LA DERNIÈRE AVENTURE DE JACK DESLY

Découvrez comment l’inspecteur Arthème Ladon va bravement mettre un terme à la carrière de gentleman-cambrioleur de Jack DESLY alors que ce dernier est en voyage de noces avec la douce Gladys sur les plages d’Hendaye.

Jack Desly et Gladys, qu’il vient d’épouser, sont en vacances de noces à Hendaye. Là, ils font la connaissance d’un riche américain avec qui ils sympathisent. Mais la disparition d’un jeune homme après avoir été en compagnie de l’américain et l’arrivée de l’inspecteur Arthème Ladon sur place, va quelque peu bouleverser leurs noces ainsi que leurs plans…

On retrouve donc une dernière fois Jack Desly, Nan-Dhuoc, Glady et l’inspecteur Arthème Ladon dans cet ultime épisode de 19 000 mots.

Pour l’occasion, l’auteur modifie un peu son schéma narratif, notamment la séquence finale.

Effectivement celle-ci n’est plus consacrée aux explications de Jack Desly, mais à d’autres évocations et d’autres émotions.

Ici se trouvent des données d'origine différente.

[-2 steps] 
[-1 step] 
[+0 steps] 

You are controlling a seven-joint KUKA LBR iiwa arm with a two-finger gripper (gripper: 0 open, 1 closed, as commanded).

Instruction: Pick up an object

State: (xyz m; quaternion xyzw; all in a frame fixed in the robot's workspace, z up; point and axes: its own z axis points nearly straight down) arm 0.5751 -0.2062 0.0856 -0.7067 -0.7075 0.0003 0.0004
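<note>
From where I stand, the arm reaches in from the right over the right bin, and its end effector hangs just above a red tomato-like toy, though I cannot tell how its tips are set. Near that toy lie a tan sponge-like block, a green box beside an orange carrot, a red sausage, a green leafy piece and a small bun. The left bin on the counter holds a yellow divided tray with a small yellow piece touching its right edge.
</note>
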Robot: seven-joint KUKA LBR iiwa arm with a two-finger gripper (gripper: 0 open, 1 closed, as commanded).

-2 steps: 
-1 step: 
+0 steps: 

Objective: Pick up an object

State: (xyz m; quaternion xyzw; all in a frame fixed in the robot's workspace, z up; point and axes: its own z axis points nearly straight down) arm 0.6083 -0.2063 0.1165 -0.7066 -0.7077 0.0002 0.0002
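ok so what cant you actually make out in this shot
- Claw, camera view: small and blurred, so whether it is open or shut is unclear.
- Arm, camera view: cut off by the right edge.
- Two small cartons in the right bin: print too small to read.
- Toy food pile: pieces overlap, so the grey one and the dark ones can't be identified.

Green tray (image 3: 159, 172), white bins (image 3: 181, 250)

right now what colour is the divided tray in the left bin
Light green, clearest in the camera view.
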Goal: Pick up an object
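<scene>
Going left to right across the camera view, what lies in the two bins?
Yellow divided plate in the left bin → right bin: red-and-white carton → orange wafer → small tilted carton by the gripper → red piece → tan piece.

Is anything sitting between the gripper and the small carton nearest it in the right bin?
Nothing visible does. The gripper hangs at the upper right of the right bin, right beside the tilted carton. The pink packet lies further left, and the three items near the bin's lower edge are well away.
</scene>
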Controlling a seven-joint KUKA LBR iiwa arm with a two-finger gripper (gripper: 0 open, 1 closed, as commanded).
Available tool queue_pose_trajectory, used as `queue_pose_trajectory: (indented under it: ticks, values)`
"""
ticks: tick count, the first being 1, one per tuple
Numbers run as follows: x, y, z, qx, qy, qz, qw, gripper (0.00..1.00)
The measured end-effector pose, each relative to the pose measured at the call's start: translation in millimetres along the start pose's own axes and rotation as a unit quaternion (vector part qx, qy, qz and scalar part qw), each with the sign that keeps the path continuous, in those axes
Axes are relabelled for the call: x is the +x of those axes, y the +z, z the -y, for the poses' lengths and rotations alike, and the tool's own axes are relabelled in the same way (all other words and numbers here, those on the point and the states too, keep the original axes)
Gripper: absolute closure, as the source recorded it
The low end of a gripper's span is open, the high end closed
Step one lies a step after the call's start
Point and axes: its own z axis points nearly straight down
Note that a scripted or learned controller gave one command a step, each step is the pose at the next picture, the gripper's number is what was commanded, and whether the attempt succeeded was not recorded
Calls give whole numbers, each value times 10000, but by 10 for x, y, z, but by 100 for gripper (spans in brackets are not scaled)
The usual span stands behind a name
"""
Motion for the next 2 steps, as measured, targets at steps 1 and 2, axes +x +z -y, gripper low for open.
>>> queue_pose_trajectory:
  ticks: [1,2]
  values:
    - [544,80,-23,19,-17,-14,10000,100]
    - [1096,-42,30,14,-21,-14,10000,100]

Car l’auteur va chercher à tirer la petite larme du lecteur, d’abord par des rebondissements tragiques puis par des moments touchants, n’hésitant pas à rajouter couche sur couche jusqu’au point final.

Terminer une série est toujours un crève-cœur (du moins si on l’a appréciée) et l’on se demande toujours de quelle manière l’auteur va s’y prendre.

Quand il s’agit d’un cambrioleur sympathique, on ne voit que deux solutions : l’arrestation ou la mort.

À quelle sauce Claude Ascain va-t-il manger son héros, vous devrez lire cet ultime épisode pour le savoir, car je ne vais rien déflorer.

Tout ce que je pourrais vous dire est que l’épisode, malgré la fin, est dans la lignée des précédents et qu’il est tout aussi plaisant à lire… plus, même, du fait de l’émotion supplémentaire dont il est empreint.

Voilà donc une autre série de Henry Musnik terminée. Heureusement, la bibliographie de l’auteur compte un bon nombre de personnages récurrents et d’autres séries m’attendent alors que j’en ai déjà dégusté au moins une demi-douzaine.

Au final, dernier épisode, dernière aventure de Jack Desly, Nan-Dhuoc et l’inspecteur Arthème Ladon. Sniff.